Не таково ли предчувствие прорыва к свободе? Боли нового рождения?
Глава седьмая
Вирус тирании и раболепия
Сегодня утром я проснулся в своей палате-камере как громом пораженный. Я понял источник болезни, намеревающейся сжить меня со света. Мне он казался вирусом гениальности.
На самом же деле, это — вирус тирании и раболепия.
Вагнер заразился этим вирусом от Шопенгауэра. Ничем новым не обогатив его философию, Вагнер приладил ее к своим операм упрощенной и уплощенной. Музыка своим громом и флёром прикрывала скудость философского вклада.
Звучит цинично, но Вагнеру было проще, чем, положим, мне. Его тиран Шопенгауэр был уже по ту сторону жизни, застыл памятником: к нему достаточно было изредка приносить венки.
Я же, в пылу юношеского обожания, воспринимал велеречивые тирады Вагнера, как облатку на язык из рук пастыря.
Ведь поначалу наши отношения носили явно какой-то сверхчеловеческий характер. И это, казалось, должно было нас охранять от отчаяния в случае их краха. Вагнер был старше меня на тридцать один год, то есть по возрасту годился мне в отцы. По сути, у него вообще не было друзей. Ими он называл тех, кто становился ему слугой. А отдалившийся от него или, не приведи Бог, отвергнутый им, отвернувшийся от него, немедленно зачислялся в категорию врагов.
Я вовсе не был первым, который отвернулся от него. И я не могу приписать себе пальму первенства в открытии его тиранической, я бы даже сказал, страсти — использовать окружающих его людей в своих самых меркантильных интересах. Другие раньше меня раскусили его и проклинали за власть, которую он обрел над ними.

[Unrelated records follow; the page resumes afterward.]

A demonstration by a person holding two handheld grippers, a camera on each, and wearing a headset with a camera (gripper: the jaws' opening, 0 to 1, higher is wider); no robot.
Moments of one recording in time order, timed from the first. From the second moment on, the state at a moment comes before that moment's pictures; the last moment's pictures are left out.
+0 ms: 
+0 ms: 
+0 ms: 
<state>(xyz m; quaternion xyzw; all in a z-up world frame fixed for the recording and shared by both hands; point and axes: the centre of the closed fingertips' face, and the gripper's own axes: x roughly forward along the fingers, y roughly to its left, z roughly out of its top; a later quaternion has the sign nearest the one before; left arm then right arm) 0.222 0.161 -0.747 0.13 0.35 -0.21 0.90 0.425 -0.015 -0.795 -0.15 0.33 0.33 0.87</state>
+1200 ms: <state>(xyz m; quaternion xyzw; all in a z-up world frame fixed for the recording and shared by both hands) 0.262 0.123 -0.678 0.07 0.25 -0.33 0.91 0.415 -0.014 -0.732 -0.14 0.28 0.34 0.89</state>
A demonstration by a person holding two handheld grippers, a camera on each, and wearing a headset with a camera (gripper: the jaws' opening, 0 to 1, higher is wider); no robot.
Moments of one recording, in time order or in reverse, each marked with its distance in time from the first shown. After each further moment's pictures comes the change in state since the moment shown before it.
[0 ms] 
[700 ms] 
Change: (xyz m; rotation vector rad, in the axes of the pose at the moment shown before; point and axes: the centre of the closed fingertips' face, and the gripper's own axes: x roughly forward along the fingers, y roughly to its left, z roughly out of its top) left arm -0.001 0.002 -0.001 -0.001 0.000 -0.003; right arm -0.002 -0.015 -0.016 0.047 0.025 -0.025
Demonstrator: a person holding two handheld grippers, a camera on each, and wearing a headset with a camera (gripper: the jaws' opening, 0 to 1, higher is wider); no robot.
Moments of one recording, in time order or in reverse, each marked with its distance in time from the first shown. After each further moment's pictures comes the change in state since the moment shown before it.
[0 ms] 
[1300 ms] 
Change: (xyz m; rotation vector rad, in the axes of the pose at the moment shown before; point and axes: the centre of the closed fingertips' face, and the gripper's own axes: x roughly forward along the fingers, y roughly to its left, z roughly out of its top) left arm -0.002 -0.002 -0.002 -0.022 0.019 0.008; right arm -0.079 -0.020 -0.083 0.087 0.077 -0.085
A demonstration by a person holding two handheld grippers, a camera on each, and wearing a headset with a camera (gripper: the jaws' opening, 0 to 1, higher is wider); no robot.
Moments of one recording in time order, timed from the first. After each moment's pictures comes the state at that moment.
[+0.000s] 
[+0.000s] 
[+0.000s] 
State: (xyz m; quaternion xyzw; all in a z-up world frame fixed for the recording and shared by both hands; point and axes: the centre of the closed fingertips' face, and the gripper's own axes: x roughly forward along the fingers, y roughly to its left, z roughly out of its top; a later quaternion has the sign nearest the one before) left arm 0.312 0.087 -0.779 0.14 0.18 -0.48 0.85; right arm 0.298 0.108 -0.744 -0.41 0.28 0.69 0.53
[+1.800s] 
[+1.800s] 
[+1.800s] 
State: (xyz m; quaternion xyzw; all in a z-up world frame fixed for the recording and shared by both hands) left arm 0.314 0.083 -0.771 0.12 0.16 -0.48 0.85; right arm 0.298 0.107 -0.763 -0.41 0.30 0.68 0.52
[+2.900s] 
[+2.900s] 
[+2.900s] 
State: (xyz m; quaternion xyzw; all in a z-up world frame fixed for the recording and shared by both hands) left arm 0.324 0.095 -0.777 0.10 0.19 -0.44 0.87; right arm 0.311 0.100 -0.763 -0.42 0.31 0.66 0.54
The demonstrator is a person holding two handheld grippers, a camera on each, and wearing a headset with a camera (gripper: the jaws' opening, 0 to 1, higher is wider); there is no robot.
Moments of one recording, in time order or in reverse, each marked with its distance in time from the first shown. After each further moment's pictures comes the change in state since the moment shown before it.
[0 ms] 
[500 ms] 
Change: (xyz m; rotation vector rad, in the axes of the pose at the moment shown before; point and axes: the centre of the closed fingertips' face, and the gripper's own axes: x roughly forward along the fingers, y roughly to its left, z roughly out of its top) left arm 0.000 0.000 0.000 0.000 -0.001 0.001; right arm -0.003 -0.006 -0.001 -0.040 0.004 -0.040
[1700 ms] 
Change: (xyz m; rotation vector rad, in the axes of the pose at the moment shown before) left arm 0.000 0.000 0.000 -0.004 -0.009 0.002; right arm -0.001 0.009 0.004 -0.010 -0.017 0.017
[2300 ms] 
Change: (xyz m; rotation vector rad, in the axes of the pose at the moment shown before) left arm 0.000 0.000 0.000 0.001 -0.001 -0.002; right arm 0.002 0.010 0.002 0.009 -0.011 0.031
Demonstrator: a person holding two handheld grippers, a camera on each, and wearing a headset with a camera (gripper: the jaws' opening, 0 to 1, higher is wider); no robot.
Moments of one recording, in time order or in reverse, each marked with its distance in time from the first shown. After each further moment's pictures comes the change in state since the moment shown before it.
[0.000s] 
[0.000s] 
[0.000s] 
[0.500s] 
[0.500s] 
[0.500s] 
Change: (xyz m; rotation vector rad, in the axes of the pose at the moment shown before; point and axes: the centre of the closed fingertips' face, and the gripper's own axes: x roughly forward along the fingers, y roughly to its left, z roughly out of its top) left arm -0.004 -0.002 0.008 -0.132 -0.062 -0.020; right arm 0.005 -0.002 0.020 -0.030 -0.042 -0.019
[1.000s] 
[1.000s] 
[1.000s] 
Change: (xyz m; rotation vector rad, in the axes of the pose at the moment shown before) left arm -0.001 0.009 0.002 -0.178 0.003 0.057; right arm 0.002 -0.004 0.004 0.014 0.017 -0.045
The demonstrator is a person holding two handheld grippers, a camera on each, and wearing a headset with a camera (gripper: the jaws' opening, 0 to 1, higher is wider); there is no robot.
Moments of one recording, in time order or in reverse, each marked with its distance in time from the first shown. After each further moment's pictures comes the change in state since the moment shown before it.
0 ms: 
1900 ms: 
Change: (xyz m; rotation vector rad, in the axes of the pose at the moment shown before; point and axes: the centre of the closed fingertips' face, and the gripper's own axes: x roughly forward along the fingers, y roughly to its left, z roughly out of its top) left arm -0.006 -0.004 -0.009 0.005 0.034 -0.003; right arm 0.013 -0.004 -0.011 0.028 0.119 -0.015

Я никогда Вагнера не проклинал. Для меня дни в Трибшене были одними из лучших и светлейших в моей жизни.
И сейчас открою секрет лишь этой записи: я бы тогда не посмел этого озвучить, чтобы не оскорбить память моего любимого отца и его поколения. Но про себя, без ложного высокомерия и самовосхваления, я знаю, что равен Вагнеру, если не выше его в интеллектуальном отношении. Меня втайне потрясал, а позднее просто смешил сумбур его философских выкладок, который с годами становился все более очевидным.
При всей моей заносчивости и хвастливости, я отлично знаю степень моей гениальности, ничего к ней не прибавляя и ничего не убавляя.
И все же, еще и сейчас, в эти скорбные минуты моего жалкого существования, меня не оставляет мысль, что хотя нас разделяет — меня по эту, его по ту сторону — разный подход к пониманию философии жизни и природы наших чувств, мы все еще остаемся соединенными.
Так соединены в едином круговороте мертвые с живыми, и образовавшийся — теперь уже навечно — разрыв в этом духовном мире держит нас вместе.